Further criticism concerns the diaries using one item per construct. We agree that it would be desirable to have at least three items per construct, reducing measurement error and allowing for the calculation of internal consistency as a more traditional aspect of reliability. However, this would have tripled the daily burden for participants, thereby increasing the risk of dropout, particularly given the long period of investigation in our study. Also, one-item scales in diary studies are well-established (e. g., Brose et al., 2012; Goetz et al., 2014).

Concerning our selection of constructs, many other sources of variance in IM and EM in the morning have not been measured in the present study. To name just a few, sleep (Wrzus et al., 2014), social conflicts (Volmer et al., 2012), and individual differences such as perfectionism (Harper et al., 2020) or cultural identification (Perunovic et al., 2011) have all been found to be influential for daily motivation, but could not be controlled in the present study.

Lastly, the number of participants (N = 105) may be regarded as small and insufficient to provide evidence for generalizations. However, as the focus of this study was on within-subject processes, one has to bear in mind that for each participant, up to 154 measurement points were used in the analyses, resulting in a total amount of 9,402 measurement points.

Implications

Although we certainly need more research in order to replicate our findings, there are several implications for theory and practice to be drawn from the present study. Concerning theory development, the process model of SRL (Schmitz & Wiese, 2006) might need more specific assumptions. While it includes a plentitude of constructs that are well established predictors of successful learning, it lacks directed, quantified, and falsifiable predictions concerning the interplay between these constructs. Future studies should therefore investigate in more depth all possible combinations of SRL components to derive more precise predictions, including possible mediation effects. Concerning implications for practice, our findings might inform the development of interventions: Teaching students about the relationships between SRL components and motivation has been shown to help them to better regulate their motivation (e. g., Bellhäuser et al., 2016; Dörrenbächer & Perels, 2016). Specifically, students could be trained to monitor their time investment, as we found a positive direct effect on IM (in the non-lecture period) but also an undesirable positive effect on EM (in both periods). Students should therefore choose wisely whether increasing their time investment is a good strategy in situations where they were dissatisfied with their own accomplishments the day before.
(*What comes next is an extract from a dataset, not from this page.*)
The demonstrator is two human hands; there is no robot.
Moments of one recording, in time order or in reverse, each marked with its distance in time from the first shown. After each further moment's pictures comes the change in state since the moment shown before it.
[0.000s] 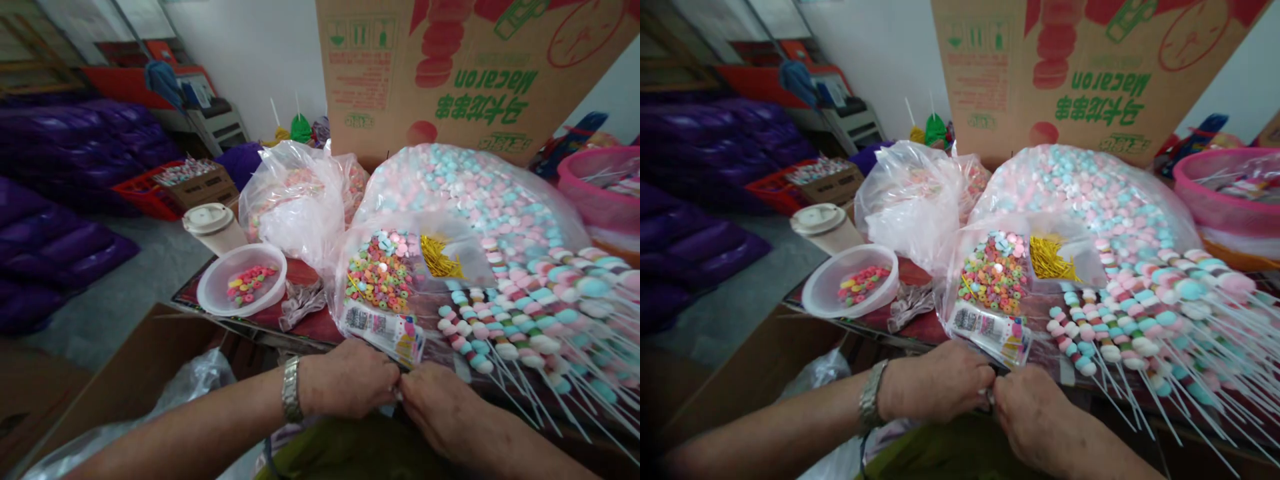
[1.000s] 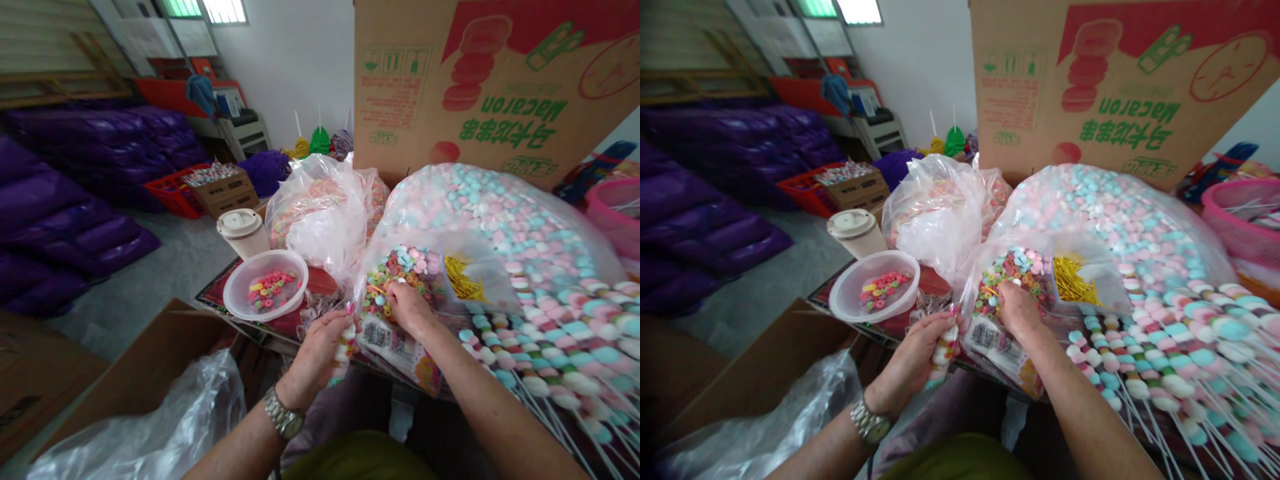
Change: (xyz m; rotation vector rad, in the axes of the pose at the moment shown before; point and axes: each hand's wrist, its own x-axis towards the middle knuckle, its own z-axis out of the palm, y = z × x) left_hand -0.034 -0.037 0.011 -1.615 1.086 -0.830; right_hand 0.145 0.030 -0.048 -0.234 0.458 0.306
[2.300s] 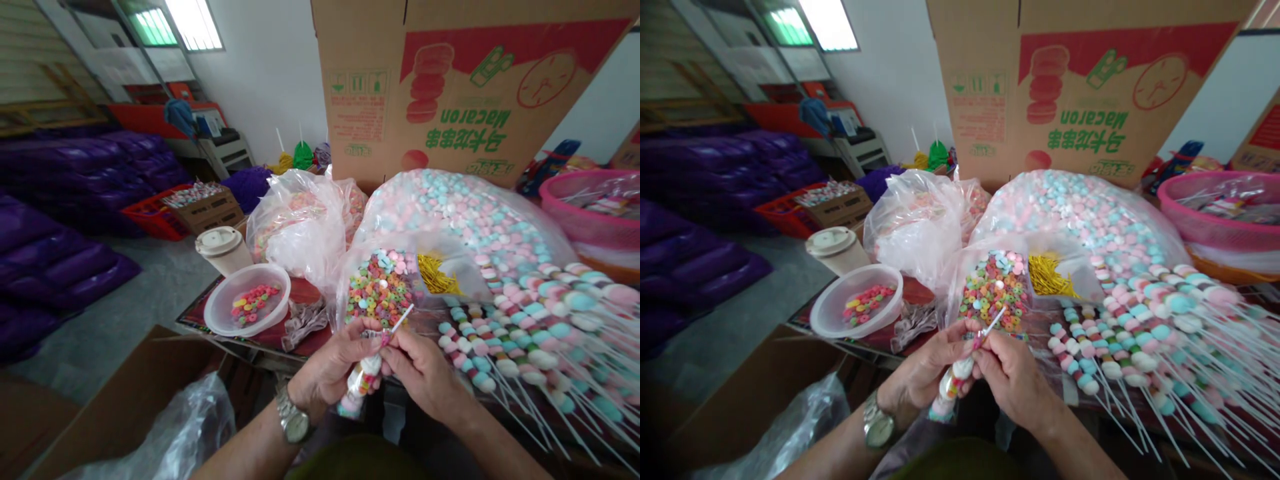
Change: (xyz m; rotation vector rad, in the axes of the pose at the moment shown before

Beyond informing trainings, our findings could be useful in the context of online learning diaries: Implementing automatic individual feedback within the diary as a form of targeted micro-intervention could serve the purpose of detecting unfavorable motivational states and provide immediate advice for learners about feasible strategies in their situation. A comparable approach has been implemented by Wäschle, Lachner, et al. (2014), who integrated visual feedback in form of a dynamic line chart into a learning diary.

Conclusion

Longitudinal diary studies are in our view still the best method for providing ecologically valid data about students’ daily SRL processes. Using diary data from 105 students, surveyed over an entire semester at university, we successfully demonstrated a central assumption of the process model of SRL (Schmitz & Wiese, 2006): The effects of many SRL components from one day on academic motivation on the following day are at least partially mediated through study satisfaction. As our data further show, it is worthwhile investigating long periods such as an entire semester because relationships between SRL components can vary over time.